Bug 1914469

Summary: real-time kernel in RHCOS is not synchronized
Product: OpenShift Container Platform Reporter: Dave Cain <dcain>
Component: RHCOSAssignee: Micah Abbott <miabbott>
Status: CLOSED NOTABUG QA Contact: Michael Nguyen <mnguyen>
Severity: urgent Docs Contact:
Priority: high    
Version: 4.6.zCC: bbreard, brault, dornelas, imcleod, jligon, kholtz, mapfelba, miabbott, mrussell, nstielau
Target Milestone: ---   
Target Release: 4.7.0   
Hardware: All   
OS: All   
Whiteboard:
Fixed In Version: Doc Type: If docs needed, set a value
Doc Text:
Story Points: ---
Clone Of:
: 1914988 (view as bug list) Environment:
Last Closed: 2021-01-11 17:01:23 UTC Type: Bug
Regression: --- Mount Type: ---
Documentation: --- CRM:
Verified Versions: Category: ---
oVirt Team: --- RHEL 7.3 requirements from Atomic Host:
Cloudforms Team: --- Target Upstream Version:
Embargoed:
Bug Depends On:    
Bug Blocks: 1914988, 1922262, 1922263    

Description Dave Cain 2021-01-08 23:54:37 UTC
Description of problem:
The Realtime (RT) variant of the RHEL kernel shipped in downstream RHCOS appears to not be synchronized with the standard kernel.

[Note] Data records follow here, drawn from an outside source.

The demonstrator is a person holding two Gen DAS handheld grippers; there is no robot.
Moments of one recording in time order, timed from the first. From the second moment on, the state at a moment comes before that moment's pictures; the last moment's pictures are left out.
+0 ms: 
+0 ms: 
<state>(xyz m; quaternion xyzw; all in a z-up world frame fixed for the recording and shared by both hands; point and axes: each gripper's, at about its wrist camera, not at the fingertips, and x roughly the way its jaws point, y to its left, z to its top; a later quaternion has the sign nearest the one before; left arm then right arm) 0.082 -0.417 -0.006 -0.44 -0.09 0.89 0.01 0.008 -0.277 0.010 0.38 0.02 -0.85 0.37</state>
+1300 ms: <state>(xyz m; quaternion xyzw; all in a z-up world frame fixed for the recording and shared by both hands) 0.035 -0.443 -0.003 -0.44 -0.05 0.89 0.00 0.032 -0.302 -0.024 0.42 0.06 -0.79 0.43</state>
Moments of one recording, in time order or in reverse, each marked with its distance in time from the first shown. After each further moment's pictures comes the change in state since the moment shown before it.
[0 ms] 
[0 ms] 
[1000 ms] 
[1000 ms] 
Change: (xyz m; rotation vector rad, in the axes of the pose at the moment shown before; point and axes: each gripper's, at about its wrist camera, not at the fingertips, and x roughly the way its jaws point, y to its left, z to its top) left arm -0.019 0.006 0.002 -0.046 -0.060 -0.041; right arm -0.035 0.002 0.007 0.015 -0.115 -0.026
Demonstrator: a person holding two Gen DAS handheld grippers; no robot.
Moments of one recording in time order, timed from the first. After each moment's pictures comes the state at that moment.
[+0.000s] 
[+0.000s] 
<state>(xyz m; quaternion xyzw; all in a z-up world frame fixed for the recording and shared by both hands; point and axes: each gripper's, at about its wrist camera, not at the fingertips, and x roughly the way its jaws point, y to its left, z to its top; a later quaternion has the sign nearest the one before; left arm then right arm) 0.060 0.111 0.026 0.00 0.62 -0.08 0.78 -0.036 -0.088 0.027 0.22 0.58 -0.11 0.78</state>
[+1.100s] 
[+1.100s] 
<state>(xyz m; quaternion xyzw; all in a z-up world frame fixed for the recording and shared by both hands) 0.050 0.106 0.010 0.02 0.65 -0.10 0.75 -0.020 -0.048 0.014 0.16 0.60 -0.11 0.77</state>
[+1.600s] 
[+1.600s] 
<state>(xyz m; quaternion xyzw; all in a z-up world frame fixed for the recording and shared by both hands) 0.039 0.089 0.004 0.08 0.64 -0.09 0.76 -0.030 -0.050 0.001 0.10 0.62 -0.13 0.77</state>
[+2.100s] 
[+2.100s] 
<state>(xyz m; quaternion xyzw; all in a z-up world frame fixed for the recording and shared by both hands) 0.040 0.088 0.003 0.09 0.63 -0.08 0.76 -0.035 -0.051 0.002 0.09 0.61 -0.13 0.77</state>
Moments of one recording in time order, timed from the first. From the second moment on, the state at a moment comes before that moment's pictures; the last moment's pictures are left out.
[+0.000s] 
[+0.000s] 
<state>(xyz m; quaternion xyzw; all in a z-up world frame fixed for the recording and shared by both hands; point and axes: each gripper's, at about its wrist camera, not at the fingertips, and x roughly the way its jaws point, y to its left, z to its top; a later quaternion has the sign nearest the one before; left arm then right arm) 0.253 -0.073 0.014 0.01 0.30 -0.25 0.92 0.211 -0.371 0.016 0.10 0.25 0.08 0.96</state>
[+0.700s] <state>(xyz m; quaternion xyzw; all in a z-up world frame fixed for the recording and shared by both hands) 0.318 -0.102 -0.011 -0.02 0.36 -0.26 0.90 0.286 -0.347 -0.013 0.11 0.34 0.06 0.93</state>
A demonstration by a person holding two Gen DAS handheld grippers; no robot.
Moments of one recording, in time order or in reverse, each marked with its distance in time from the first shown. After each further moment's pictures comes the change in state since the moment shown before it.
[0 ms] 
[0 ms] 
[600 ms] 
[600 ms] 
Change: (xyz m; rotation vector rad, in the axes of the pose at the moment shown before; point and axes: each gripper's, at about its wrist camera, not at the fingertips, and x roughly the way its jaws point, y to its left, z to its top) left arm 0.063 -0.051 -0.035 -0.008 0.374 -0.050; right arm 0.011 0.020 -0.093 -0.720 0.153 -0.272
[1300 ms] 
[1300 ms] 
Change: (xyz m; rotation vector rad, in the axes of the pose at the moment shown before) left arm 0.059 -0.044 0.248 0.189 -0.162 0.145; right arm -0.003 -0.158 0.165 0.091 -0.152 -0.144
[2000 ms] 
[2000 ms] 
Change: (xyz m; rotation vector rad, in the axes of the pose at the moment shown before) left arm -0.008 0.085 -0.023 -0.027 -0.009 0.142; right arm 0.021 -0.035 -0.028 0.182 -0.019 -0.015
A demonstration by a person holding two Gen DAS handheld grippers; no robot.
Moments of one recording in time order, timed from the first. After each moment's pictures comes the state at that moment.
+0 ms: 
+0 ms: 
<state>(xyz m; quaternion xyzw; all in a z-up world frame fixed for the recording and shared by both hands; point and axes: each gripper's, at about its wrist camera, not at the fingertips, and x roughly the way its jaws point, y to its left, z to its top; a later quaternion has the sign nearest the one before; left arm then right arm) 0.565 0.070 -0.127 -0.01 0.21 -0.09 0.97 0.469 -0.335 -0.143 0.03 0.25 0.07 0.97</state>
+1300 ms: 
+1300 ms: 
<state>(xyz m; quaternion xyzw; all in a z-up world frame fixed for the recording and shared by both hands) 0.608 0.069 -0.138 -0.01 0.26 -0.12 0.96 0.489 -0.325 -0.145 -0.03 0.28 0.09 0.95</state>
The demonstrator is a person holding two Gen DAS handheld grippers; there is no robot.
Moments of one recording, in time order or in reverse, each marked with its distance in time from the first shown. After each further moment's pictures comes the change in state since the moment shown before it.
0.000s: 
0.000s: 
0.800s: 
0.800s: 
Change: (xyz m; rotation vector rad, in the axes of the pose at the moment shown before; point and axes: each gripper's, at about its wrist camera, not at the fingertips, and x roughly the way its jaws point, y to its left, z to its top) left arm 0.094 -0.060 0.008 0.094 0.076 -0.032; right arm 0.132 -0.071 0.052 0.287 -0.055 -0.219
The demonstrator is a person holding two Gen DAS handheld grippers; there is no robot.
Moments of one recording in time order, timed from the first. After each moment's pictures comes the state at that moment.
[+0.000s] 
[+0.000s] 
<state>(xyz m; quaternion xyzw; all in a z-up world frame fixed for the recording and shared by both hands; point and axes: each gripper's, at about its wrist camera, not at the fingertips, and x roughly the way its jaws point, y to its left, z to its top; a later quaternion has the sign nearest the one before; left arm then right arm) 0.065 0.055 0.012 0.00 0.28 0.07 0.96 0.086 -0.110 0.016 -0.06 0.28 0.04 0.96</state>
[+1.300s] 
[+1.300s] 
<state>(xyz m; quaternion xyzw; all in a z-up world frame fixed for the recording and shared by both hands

For example, the latest currently shipping stable version as of the BZ authoring is version 4.6.9.  That corresponds to 46.82.202012151054-0, which has kernel version 4.18.0-193.37.1.el8_2.x86_64.

When switching to the RT variant of the kernel via the Performance AddOn Operator, one gets booted into RT kernel version 
4.18.0-193.28.1.rt13.77.el8_2.x86_64.  This should be a more recent kernel.

Additional info:
The 28.1 kernel is from October and should be on a later release, such as 37.1, which is from December.

In looking at nightly builds for 4.6, it still has the kernel version from October.  (4.6.0-0.nightly-2021-01-08-200800) mounting the machine-os-content and looking in the extensions folder.

./extensions/kernel-rt/kernel-headers-4.18.0-193.28.1.el8_2.x86_64.rpm
./extensions/kernel-rt/kernel-rt-core-4.18.0-193.28.1.rt13.77.el8_2.x86_64.rpm
./extensions/kernel-rt/kernel-rt-devel-4.18.0-193.28.1.rt13.77.el8_2.x86_64.rpm
./extensions/kernel-rt/kernel-rt-kvm-4.18.0-193.28.1.rt13.77.el8_2.x86_64.rpm
./extensions/kernel-rt/kernel-rt-modules-4.18.0-193.28.1.rt13.77.el8_2.x86_64.rpm
./extensions/kernel-rt/kernel-rt-modules-extra-4.18.0-193.28.1.rt13.77.el8_2.x86_64.rpm

There are numerous fixes in more recent RT kernel versions that are absolutely critical for low latency applications running on OpenShift 4.6.

Comment 1 Micah Abbott 2021-01-11 14:44:34 UTC
RHCOS 4.6 is billed as an EUS release and uses the RHEL 8.2 EUS sources.  The kernel-rt package does not have an EUS release, rather it uses the moniker "Telecommunications Update Service".  See the most recent advisory for `kernel-rt` - https://access.redhat.com/errata/RHSA-2020:5428

The RHCOS build process is incorrectly using the wrong location for TUS updates on `kernel-rt`, so we'll have to update our build process/configuration to use the proper location.

Comment 2 Micah Abbott 2021-01-11 17:01:23 UTC
The RHCOS build configuration for 4.7 is tracking the standard RHEL 8 repos, so this problem does not need to be addressed in 4.7 directly.  Will close this as NOTABUG for 4.7.

The fix applies to 4.6.z, so I've created the clone here - https://bugzilla.redhat.com/show_bug.cgi?id=1914988

Please see the 4.6.z BZ to follow the fixes.